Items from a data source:
_ _ _ _ _
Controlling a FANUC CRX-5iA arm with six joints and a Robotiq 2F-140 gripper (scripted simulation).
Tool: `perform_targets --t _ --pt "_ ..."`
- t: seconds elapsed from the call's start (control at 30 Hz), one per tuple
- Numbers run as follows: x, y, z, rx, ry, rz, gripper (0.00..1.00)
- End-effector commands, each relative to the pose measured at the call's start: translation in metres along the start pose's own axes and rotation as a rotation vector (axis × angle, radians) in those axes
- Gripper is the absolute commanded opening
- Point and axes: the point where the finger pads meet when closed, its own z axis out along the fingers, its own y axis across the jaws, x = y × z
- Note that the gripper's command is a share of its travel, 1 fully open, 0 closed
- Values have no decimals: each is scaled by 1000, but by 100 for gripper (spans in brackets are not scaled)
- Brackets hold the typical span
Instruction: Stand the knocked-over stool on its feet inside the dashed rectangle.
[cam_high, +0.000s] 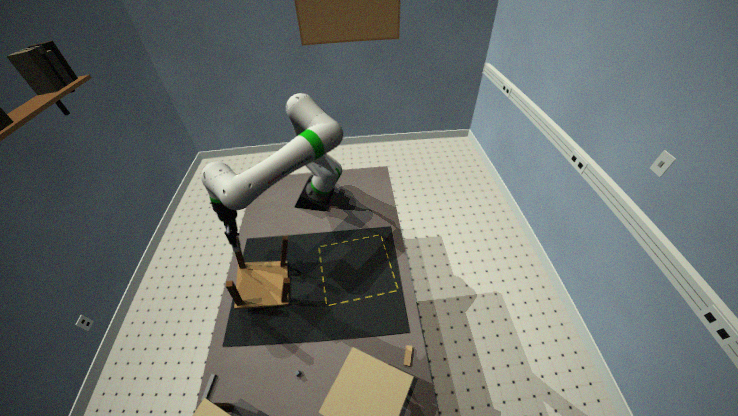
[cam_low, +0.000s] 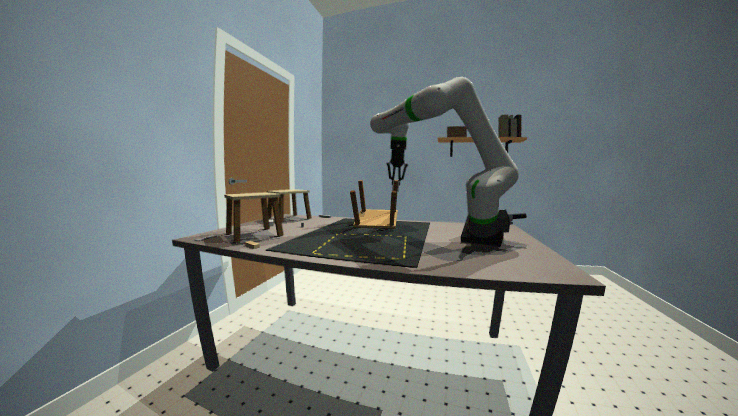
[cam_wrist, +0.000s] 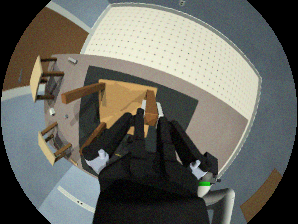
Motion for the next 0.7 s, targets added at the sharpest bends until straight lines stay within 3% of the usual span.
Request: perform_targets --t 0.0,0.2,0.5,0.67 --pt "-4 -1 -5 1 23 -2 10" --pt "-23 -2 -24 1 118 -8 10" --pt "-27 -2 -27 1 132 -9 10" --pt "-42 -3 -38 0 200 -14 10"
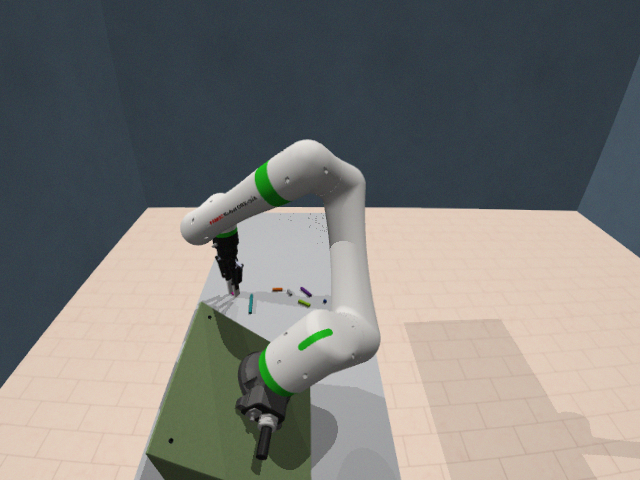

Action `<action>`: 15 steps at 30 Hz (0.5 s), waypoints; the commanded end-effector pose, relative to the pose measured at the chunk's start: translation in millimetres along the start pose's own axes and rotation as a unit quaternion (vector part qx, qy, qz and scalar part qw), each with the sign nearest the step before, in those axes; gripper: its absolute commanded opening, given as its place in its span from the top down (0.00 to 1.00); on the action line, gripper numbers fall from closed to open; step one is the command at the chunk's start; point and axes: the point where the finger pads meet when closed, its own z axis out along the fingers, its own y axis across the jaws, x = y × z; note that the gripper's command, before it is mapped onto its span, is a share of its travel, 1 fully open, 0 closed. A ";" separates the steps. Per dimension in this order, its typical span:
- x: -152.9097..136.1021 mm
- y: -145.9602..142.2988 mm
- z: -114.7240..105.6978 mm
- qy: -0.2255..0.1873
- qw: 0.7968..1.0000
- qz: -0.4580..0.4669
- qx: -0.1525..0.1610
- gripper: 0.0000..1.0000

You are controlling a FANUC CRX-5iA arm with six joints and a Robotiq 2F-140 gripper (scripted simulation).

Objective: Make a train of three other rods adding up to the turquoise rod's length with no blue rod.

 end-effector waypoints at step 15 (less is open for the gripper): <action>0.0 -0.2 -0.2 0.000 1.000 0.000 0.000 0.97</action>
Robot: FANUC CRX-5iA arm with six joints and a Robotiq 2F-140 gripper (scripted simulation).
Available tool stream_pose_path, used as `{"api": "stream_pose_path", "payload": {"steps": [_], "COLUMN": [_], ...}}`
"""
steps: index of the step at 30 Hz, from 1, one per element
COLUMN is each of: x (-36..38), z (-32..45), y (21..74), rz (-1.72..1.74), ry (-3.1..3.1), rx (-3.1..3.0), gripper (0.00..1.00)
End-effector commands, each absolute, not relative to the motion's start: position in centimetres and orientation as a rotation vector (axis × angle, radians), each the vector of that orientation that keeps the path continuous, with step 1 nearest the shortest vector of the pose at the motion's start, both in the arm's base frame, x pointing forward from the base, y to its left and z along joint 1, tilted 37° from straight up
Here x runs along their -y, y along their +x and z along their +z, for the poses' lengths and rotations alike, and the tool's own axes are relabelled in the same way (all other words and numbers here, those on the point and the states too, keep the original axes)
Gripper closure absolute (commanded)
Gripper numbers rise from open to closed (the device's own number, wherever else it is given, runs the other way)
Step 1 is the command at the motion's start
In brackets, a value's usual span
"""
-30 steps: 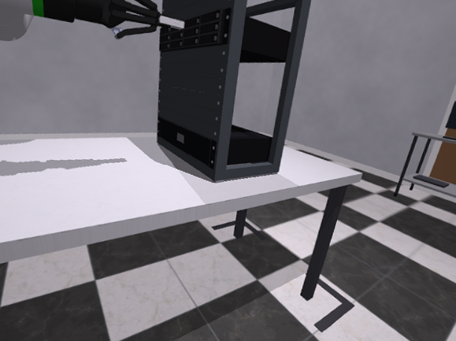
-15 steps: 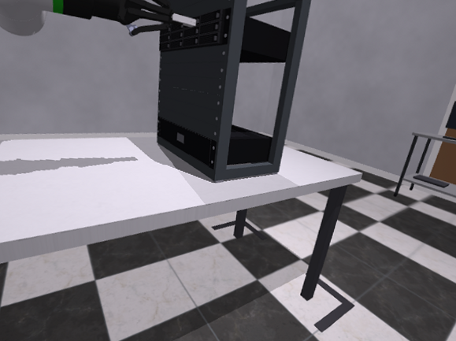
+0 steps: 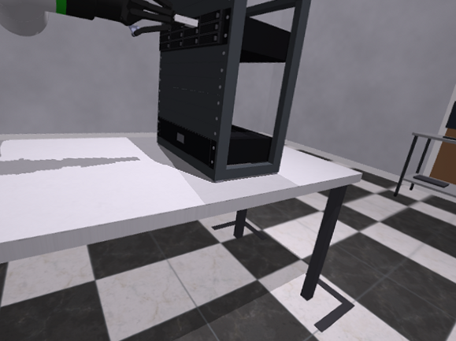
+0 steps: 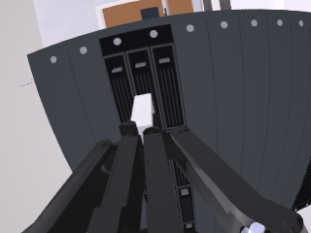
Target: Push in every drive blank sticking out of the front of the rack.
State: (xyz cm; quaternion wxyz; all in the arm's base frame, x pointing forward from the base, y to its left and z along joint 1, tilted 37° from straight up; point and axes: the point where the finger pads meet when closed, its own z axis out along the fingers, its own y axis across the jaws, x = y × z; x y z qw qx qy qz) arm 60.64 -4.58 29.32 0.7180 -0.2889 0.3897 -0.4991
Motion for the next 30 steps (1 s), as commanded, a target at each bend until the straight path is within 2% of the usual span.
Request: {"api": "stream_pose_path", "payload": {"steps": [1, 30], "x": [4.62, 4.60], "z": [29.37, 29.84], "y": [60.61, 61.35], "rz": [-1.105, -1.105], "ry": [-0.638, -0.638], "rx": [-0.862, -0.862], "gripper": [0.90, 0.90]}}
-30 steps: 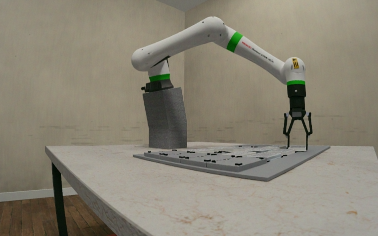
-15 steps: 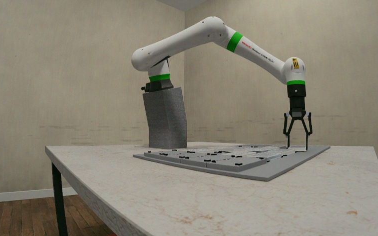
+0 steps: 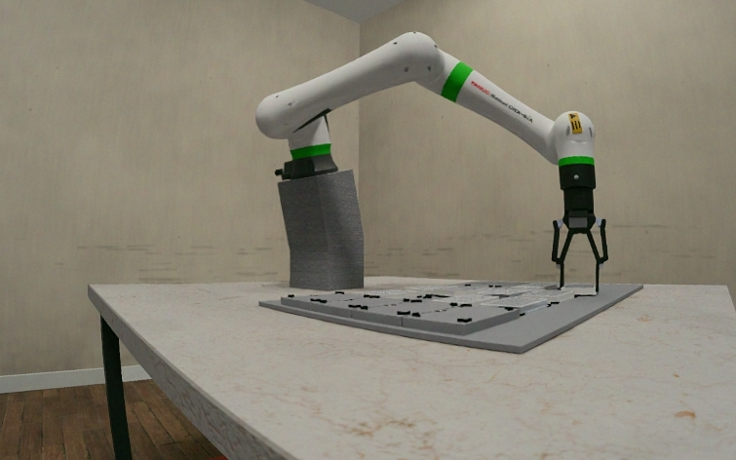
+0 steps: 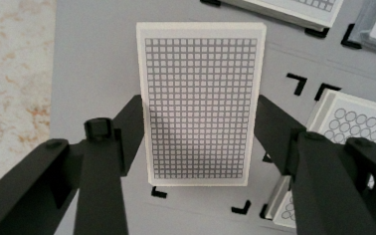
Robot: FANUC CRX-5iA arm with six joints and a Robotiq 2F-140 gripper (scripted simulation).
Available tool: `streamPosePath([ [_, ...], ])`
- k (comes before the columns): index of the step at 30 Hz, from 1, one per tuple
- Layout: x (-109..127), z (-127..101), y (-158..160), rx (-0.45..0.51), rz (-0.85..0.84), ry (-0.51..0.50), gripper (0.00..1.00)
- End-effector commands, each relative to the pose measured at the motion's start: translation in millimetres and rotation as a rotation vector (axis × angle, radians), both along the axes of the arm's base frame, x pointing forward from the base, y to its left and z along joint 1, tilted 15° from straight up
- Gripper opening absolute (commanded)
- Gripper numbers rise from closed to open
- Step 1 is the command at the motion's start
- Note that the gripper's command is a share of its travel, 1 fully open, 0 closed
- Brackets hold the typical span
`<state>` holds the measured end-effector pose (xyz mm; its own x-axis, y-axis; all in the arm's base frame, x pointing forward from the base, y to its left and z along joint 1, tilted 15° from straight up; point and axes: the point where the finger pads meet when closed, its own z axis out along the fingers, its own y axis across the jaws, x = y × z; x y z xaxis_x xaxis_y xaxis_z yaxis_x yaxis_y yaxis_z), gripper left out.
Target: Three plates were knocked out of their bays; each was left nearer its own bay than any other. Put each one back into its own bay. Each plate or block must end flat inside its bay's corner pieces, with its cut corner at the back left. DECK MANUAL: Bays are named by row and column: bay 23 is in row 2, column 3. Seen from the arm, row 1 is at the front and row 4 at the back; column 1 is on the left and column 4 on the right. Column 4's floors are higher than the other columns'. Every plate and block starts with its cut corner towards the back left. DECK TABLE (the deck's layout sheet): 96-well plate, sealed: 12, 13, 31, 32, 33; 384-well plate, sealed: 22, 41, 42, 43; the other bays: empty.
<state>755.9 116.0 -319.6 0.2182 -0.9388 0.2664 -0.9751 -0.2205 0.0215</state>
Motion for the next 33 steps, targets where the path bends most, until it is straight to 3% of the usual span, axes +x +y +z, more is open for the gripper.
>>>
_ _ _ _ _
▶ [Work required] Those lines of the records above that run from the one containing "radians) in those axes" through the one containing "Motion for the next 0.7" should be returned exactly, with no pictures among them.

▶ [Answer space]
- End-effector commands, each relative to the pose measured at the call's start: translation in metres along the start pose's own axes and rotation as a rotation vector (axis × angle, radians) in those axes
- Gripper is the absolute commanded opening
- Point and axes: the point where the finger pads meet when closed, its own z axis out along the fingers, its own y axis across the jaws, x = y × z
- Note that the gripper's command is a share of its travel, 1 fully open, 0 closed
- Values have no decimals: each is scaled by 1000, but by 100 for gripper (spans in brackets are not scaled)
- Brackets hold the typical span
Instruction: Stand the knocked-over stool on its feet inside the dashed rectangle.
[cam_high, +0.000s] 
[cam_low, +0.000s] 
[cam_wrist, +0.000s] 
Motion for the next 0.7 s, targets added at the sharpest bends until straight lines stay within 3% of the usual span.

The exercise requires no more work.